The investigation has identified the limitations and thus provides a glimpse into the following research areas. One of the most essential steps will be to confirm the computational results both in vitro and in vivo by performing corresponding experiments. These studies would underpin the EGCG activity concerning the downregulation of Bcl-2 and evaluate its therapeutic efficacy and safety in biological systems. Additional investigation of the TCM compound database will likely reveal several other candidates and combinations of compounds with potential anti-cancer activity. Furthermore, looking into the molecular mechanisms for the effects made clear by the experiments will bring more to light about how these compounds bind with Bcl-2 and other associated proteins, thus unveiling a broader field of application. Besides the preclinical research involving pharmacokinetic and pharmacodynamic studies, further research should be expanded. This would help the compounds advance to clinical trials. Considering the possibility of leveraging these findings towards the personalization of medicine, bearing in mind the discrepancies in cancer’s genetics and molecular diversity might significantly contribute to the development of cancer-targeted therapies.

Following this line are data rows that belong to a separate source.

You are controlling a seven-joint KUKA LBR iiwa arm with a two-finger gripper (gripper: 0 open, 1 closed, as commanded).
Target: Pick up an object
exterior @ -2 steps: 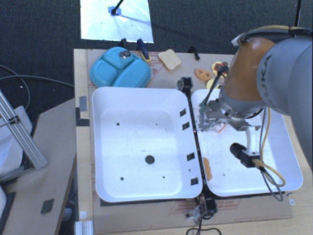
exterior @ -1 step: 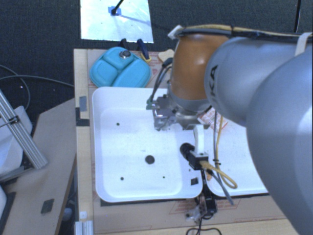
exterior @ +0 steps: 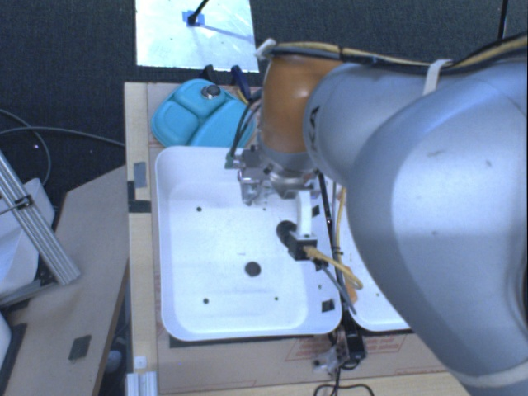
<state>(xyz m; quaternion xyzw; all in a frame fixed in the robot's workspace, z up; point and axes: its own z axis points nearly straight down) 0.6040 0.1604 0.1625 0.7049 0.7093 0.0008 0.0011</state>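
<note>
My gripper [exterior: 250, 190] hangs low over the back right part of the left white bin [exterior: 177, 221], under the orange band of the arm [exterior: 289, 106]. A small dark round object [exterior: 252, 269] lies on the bin floor, nearer the front and apart from the gripper. Nothing shows in the gripper's grasp from this angle. The wrist and its cables hide the bin's right wall.
A light blue plastic item [exterior: 198, 115] rests behind the left bin at the bench's back edge. The grey arm covers most of the right bin [exterior: 375, 313]. A black fitting with yellow cables [exterior: 299, 242] hangs beside the gripper. Metal rails [exterior: 33, 229] stand at far left.
</note>
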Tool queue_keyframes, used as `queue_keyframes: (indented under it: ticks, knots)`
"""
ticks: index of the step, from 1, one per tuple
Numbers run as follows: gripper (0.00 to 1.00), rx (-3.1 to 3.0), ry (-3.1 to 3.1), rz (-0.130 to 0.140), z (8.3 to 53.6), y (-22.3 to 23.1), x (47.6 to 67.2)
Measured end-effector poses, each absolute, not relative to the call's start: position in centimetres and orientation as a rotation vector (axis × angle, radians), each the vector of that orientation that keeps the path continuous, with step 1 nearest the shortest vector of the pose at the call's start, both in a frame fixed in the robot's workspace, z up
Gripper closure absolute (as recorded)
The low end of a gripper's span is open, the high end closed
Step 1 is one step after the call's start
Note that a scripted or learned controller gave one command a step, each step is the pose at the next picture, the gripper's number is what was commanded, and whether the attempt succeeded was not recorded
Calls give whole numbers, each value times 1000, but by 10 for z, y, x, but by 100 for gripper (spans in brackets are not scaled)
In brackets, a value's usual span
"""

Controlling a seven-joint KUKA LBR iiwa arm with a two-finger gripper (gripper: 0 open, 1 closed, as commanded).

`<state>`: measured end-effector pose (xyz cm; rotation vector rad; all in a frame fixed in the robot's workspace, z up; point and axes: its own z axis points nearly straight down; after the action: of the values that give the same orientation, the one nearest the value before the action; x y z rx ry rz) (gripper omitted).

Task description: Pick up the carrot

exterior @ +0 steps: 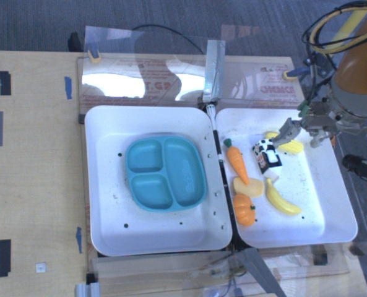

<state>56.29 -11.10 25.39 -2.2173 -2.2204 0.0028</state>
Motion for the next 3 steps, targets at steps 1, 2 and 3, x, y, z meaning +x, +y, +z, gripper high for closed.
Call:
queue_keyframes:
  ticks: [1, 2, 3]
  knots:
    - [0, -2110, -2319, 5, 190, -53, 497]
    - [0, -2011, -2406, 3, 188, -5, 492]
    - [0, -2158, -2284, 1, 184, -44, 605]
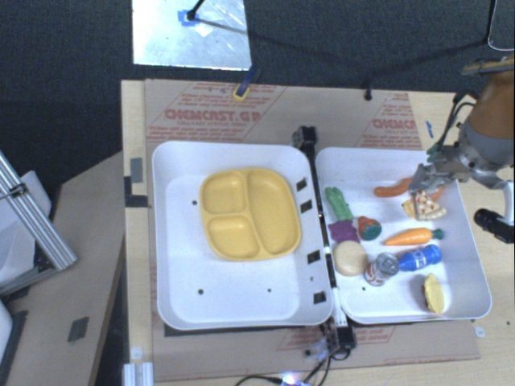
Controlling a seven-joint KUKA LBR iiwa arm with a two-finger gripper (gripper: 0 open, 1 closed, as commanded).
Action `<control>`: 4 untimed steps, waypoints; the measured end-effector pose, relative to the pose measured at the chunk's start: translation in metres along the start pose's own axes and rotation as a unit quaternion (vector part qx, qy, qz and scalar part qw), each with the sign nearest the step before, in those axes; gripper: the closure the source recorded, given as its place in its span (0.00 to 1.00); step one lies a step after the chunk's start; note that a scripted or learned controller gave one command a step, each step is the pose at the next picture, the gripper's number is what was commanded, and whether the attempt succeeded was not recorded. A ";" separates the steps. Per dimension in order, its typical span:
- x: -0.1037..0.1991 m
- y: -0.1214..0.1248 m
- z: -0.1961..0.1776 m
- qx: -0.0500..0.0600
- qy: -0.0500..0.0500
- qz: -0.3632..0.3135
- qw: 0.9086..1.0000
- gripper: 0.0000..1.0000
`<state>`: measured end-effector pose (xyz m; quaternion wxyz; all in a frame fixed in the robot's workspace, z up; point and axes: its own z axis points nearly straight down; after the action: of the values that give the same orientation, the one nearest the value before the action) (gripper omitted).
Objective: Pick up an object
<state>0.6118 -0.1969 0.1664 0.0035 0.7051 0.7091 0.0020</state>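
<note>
1. The grey arm with its orange band reached in from the right edge of the camera view, and its two-finger gripper hung over the far right part of the right shallow white bin
2. Whether the gripper was open, closed or gripping anything could not be told; its tip was small and blurred against the objects beneath it
3. Directly under and just left of the gripper lay a curved orange-red toy sausage, and just below the gripper lay a tan toy pizza slice with red spots; whether the gripper touched either could not be told
4. Further below the gripper lay an orange toy carrot with a green top, then a blue plastic bottle with a small silver and red can beside its left end
5. Lowest on that side, near the bin's front corner, sat a yellow toy banana piece
6. Well left of the gripper, by the bin's inner wall, lay a green ridged toy vegetable, a purple piece, a teal and red round toy and a cream round toy
7. Far left of the gripper, the left shallow white bin held a yellow three-compartment plastic plate
</note>
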 end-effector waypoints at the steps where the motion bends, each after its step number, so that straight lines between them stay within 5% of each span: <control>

Conclusions and future directions

The efficacy of polyphenols in cancer treatment has demonstrated promising outcomes in both in vitro and in vivo research. Various methodologies have been employed to investigate the antiproliferative effects of polyphenols, including the induction of cell cycle arrest, the decrease in levels of bcl-w and cyclin-CDK, and the increase in levels of p53. Polyphenols can modulate apoptotic mechanisms, including apoptosis, through their interaction with mitochondria and endoplasmic reticulum pathways. The interaction increases the Bax/Bcl-2 ratio and levels of reactive oxygen species (ROS), promoting the release of cytochrome c. Polyphenols employ receptor-mediated apoptosis as an alternative technique by activating several enzymes such as TNF-, caspase-8, and Bax oligomerization and relying on the mitochondrial apoptotic pathway. This study, in particular, finds its uniqueness in using a novel drug-discovery method that incorporates the old traditional medicine with the modern computational approaches aimed at the old, ever-challenging cancer therapy. Despite its limitations and well-known issues of initial studies, this research outlines how future scaling-up research can be implemented. Through combined efforts of multiple disciplines, new action mechanisms will be discovered, and the pharmacological potential of TCM and the possible anti-cancer use of compounds like EGCG will be elucidated.